By Pat Anson, Editor

The spicy wasabi that gives a kick to the taste buds of sushi lovers may also be helping scientists develop new treatments for chronic pain.

Researchers at UC San Francisco say a protein in the human nervous system called the "wasabi receptor" -- because it helps us taste and smell spicy food -- also acts as a receptor to  pain signals triggered by itching and inflammation.

They've created a 3-D image of wasabi receptor proteins -- officially known as TRPA1 -- which work as gatekeepers in sensory nerve cells. These gates, normally closed, open in response to strong chemical signals and allow ions to pass into the cell's interior, triggering a warning impulse.

"The pain system is there to warn us when we need to avoid things that can cause injury, but also to enhance protective mechanisms," said David Julius, PhD, professor and chair of UCSF's Department of Physiology, and co-senior author of a new study appearing online in the journal Nature.

"We've known that TRPA1 is very important in sensing environmental irritants, inflammatory pain, and itch, and so knowing more about how TRPA1 works is important for understanding basic pain mechanisms. Of course, this information may also help guide the design of new analgesic drugs."

The challenge for scientists is learning how and where the wasabi receptor is activated by chemical compounds. In theory, that would enable them to design a drug to alleviate pain by controlling the action of the ion channel -- in effect, shutting the gate.

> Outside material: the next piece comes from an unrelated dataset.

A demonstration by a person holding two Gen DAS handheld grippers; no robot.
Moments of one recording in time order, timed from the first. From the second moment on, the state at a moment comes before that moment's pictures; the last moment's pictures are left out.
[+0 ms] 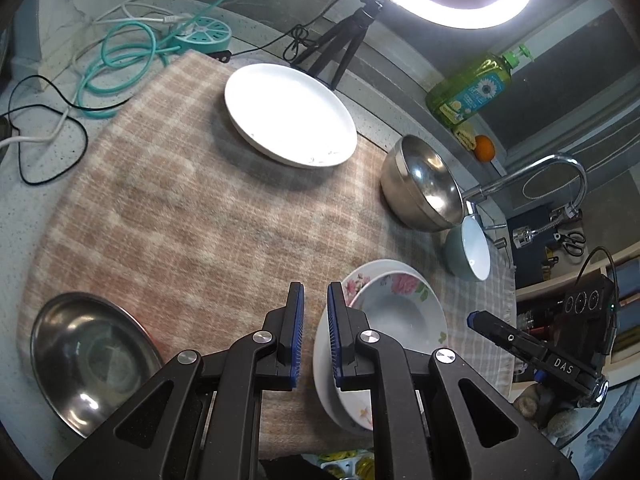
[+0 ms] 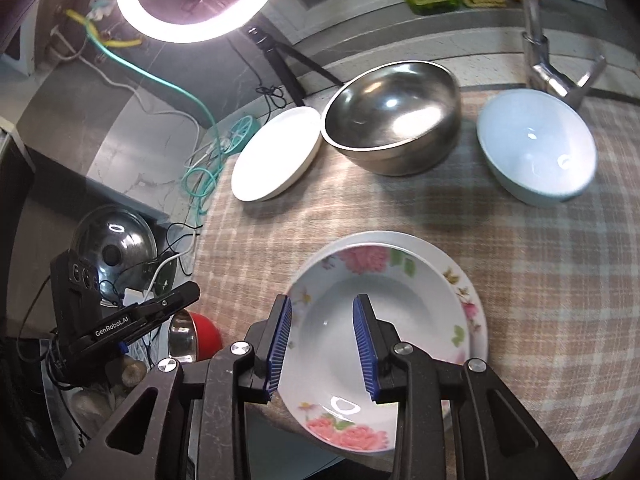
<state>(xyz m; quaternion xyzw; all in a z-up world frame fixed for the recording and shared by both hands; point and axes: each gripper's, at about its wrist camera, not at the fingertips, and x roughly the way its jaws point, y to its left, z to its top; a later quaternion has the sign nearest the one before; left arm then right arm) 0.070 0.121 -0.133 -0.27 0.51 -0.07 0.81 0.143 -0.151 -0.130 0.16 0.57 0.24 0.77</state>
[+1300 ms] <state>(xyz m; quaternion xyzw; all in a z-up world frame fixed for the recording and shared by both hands) 0.192 0.206 -0.120 -0.27 0.51 -0.08 0.81 0.305 -0.043 -0.121 0.17 0.58 0.22 0.77</state>
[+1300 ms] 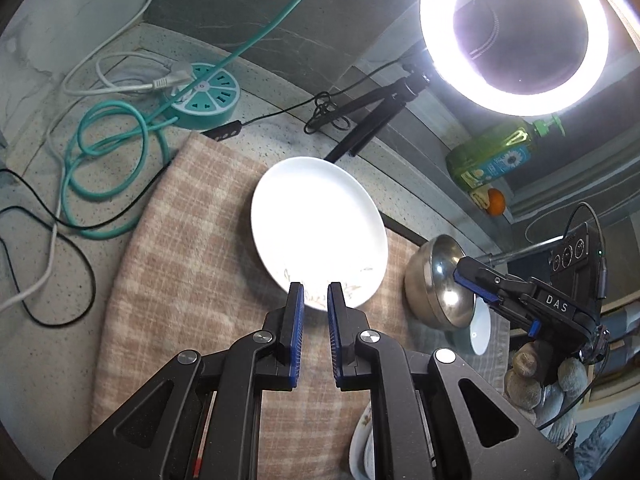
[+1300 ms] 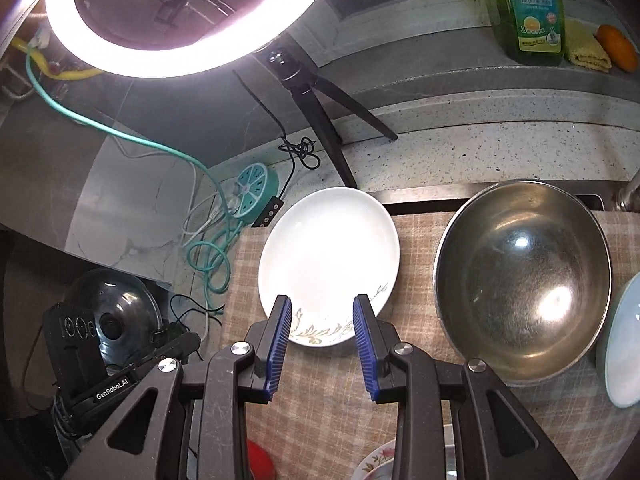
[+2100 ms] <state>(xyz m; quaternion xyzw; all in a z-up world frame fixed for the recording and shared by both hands) 0.261 0.220 -0.182 -0.29 0.56 -0.02 0.78 0.396 -0.020 -0.188 0.13 0.63 0.21 0.74</state>
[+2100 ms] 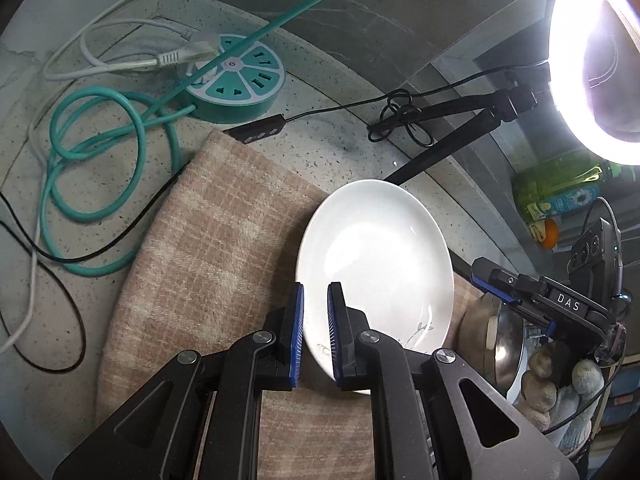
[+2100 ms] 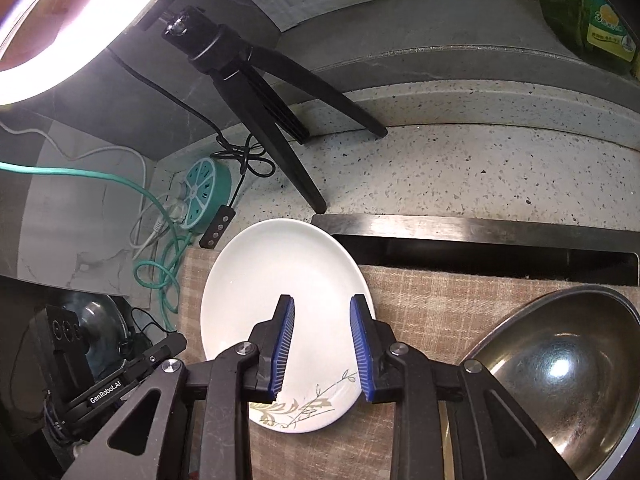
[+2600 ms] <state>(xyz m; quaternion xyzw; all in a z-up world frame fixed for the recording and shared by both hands) 0.269 0.216 -0.194 -0.28 0.57 -0.02 0.77 0.407 -0.016 -0.204 0.08 0.64 0.19 0.74</state>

Julius and his colleagues were able to capture images of TRPA1 that revealed its structure in three dimensions, including a cleft where an experimental drug molecule sits when it binds to the ion channel.

"A few drugs have been developed that target TRPA1, and in our 3-D structure we can see where one such drug binds," said Julius. "This provides important insight into how this one major class of drugs interacts with TRPA1 and thus how it may work to block channel function."

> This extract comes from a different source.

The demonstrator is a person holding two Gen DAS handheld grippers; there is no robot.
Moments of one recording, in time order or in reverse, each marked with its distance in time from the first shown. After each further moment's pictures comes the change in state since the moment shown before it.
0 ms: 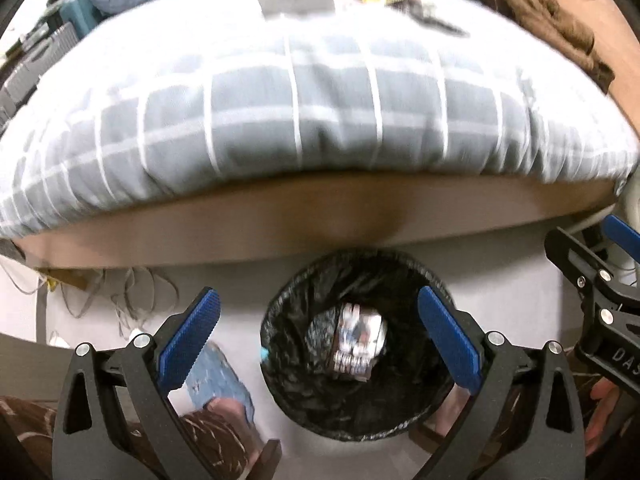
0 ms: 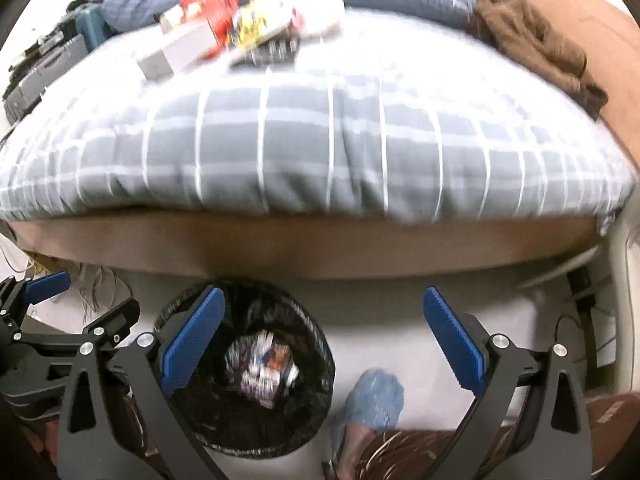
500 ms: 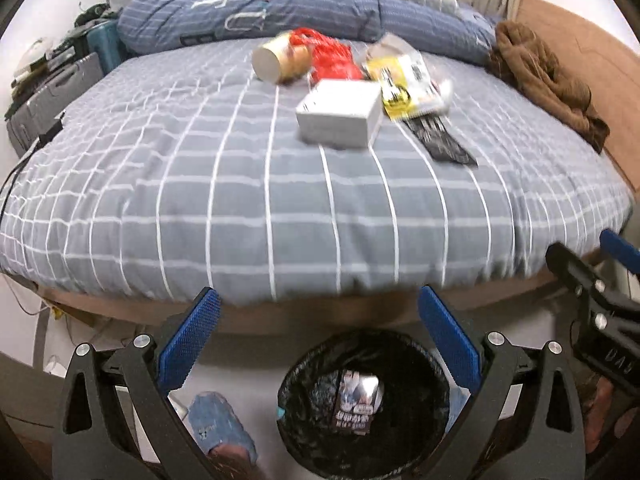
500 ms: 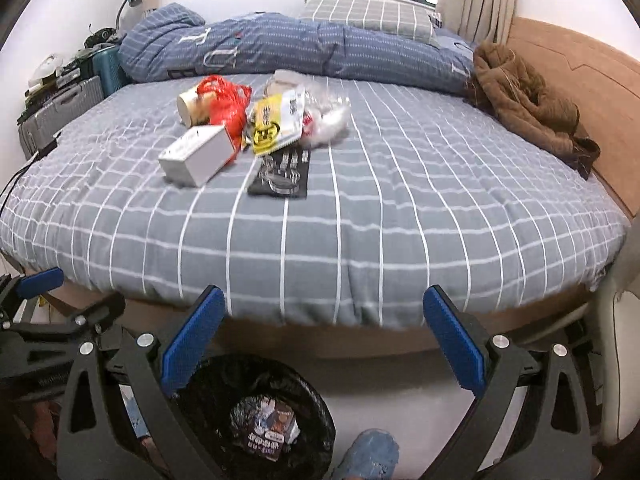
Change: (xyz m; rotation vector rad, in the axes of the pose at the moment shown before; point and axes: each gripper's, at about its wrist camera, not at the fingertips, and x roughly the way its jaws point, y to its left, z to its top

Researchers used  a new imaging technique called electron cryo-microscopy (cryo-EM) to create an image of TRPA1 at a resolution of about 4 angstroms. By way of comparison, the thickness of a credit card is about 8 million angstroms.

The cryo-EM images of the TRPA1 ion channel are so refined they show it in three different states --closed, open, and partially open--a range that offers a lot of insight into how the channels work.

"Cryo-EM has undergone a 'resolution revolution' that has enabled us to literally see TRP channels in all their glory," said Julius. "We've had some idea what TRPA1 might look like, but there's something elegant and satisfying about obtaining the structure, because seeing really is believing."